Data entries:
########
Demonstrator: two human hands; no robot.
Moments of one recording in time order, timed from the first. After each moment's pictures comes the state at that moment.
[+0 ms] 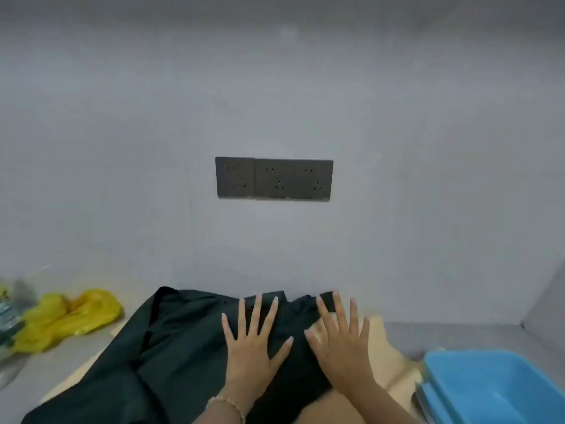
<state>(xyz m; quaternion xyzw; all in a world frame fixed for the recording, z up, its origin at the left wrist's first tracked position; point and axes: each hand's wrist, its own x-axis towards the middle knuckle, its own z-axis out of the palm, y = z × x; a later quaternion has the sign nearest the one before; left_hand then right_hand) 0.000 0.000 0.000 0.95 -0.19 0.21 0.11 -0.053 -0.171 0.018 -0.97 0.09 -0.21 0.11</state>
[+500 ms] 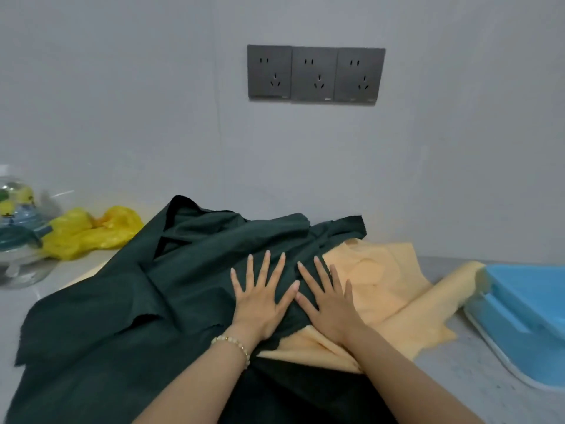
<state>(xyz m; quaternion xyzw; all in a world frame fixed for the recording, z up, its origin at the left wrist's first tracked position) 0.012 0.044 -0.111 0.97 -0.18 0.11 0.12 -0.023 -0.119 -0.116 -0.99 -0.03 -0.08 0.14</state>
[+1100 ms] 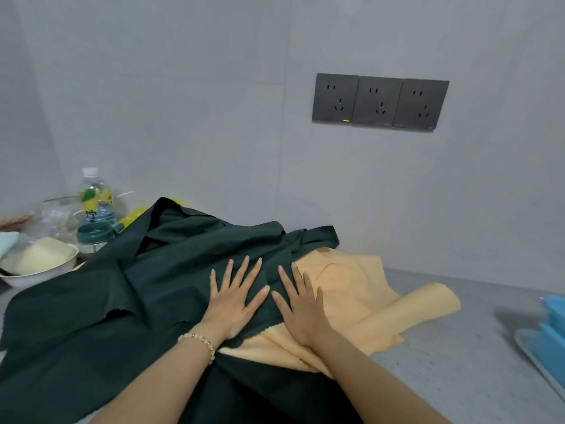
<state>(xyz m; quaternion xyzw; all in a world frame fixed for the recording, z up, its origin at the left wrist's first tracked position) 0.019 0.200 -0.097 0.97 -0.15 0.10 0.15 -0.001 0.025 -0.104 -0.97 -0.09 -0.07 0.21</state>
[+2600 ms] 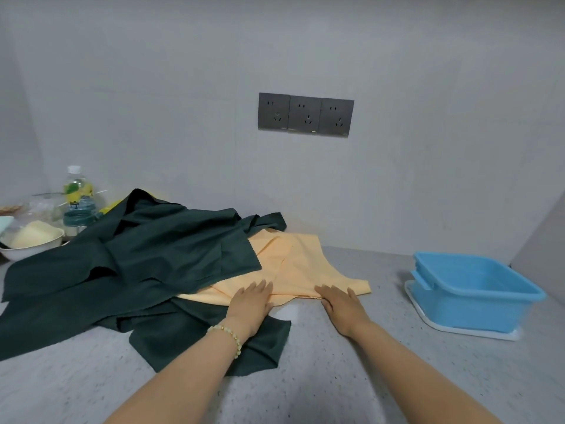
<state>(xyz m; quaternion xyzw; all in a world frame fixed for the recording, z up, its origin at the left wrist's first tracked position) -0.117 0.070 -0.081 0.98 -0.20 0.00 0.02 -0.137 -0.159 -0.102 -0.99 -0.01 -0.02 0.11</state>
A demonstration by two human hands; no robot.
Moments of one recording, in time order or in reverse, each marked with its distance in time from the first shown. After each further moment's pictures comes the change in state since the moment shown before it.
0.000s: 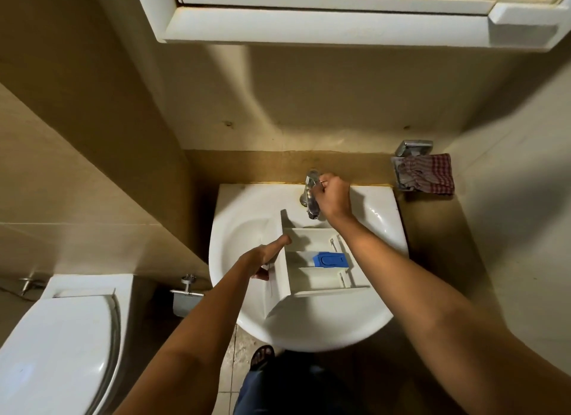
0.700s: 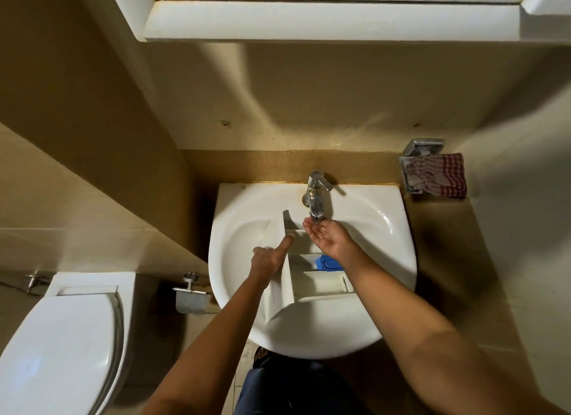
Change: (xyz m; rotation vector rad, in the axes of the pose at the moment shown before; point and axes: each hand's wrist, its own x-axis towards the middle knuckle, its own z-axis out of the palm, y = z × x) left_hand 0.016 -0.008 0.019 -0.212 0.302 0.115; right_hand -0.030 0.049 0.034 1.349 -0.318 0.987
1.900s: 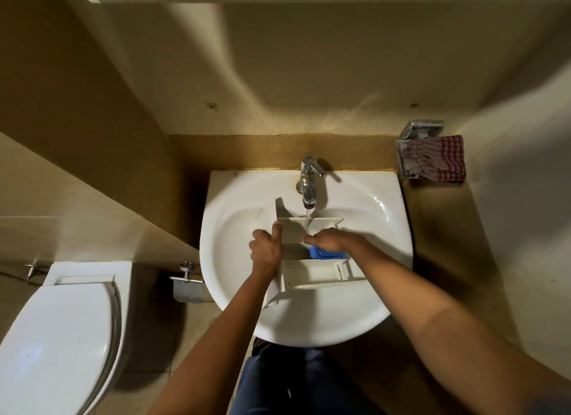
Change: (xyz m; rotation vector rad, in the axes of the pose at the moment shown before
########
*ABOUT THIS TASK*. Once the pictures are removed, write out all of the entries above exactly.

*ANSWER TO THIS PROBLEM*.
Demonstrator: two human hands; no robot.
Moments of one recording in time order, timed from the first. After each moment's pictures comes the state at that moment.
[+0 ms] 
<state>(xyz m; quaternion xyzw; all in a world frame fixed for the recording, z up, its origin at the left wrist's first tracked position; point and axes: each hand's wrist, its own x-axis towards the middle knuckle, its own z-axis out of the palm, y = z × x; a later quaternion has the sign nearest the one before; left_hand then right_hand) 0.000 0.000 0.000 0.95 -0.19 0.21 0.11 -0.053 -0.171 0.018 -0.97 0.09 -0.21 0.11</state>
[+500 ms] 
<state>(xyz m; quaternion xyzw; all in a world frame fixed for the recording, z up, its origin at the left wrist's first tracked position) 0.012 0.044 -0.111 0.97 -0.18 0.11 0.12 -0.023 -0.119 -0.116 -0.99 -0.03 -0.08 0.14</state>
[+1100 ms] 
<state>(xyz m; quaternion xyzw; all in a world frame fixed for the recording, z up, its origin at the left wrist's first tracked position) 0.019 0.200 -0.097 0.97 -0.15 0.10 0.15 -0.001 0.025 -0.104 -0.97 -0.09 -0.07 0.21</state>
[+2600 ms] 
<state>(xyz m; quaternion xyzw; all in a world frame fixed for the recording, z up, its origin at the left wrist's first tracked position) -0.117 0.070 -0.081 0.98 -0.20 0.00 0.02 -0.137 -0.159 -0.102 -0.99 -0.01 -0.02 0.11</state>
A demonstration by two human hands; no robot.
Moments of one recording, in time order or in reverse, each marked with its distance in time from the first shown. After each further moment's pictures comes the change in state since the moment shown before it.
0.000s: 
0.700s: 
Change: (xyz m; rotation vector rad, in the axes of the pose at the moment shown before; point and axes: each hand's wrist, its own x-axis towards the middle knuckle, its own z-axis out of the palm, y = z × x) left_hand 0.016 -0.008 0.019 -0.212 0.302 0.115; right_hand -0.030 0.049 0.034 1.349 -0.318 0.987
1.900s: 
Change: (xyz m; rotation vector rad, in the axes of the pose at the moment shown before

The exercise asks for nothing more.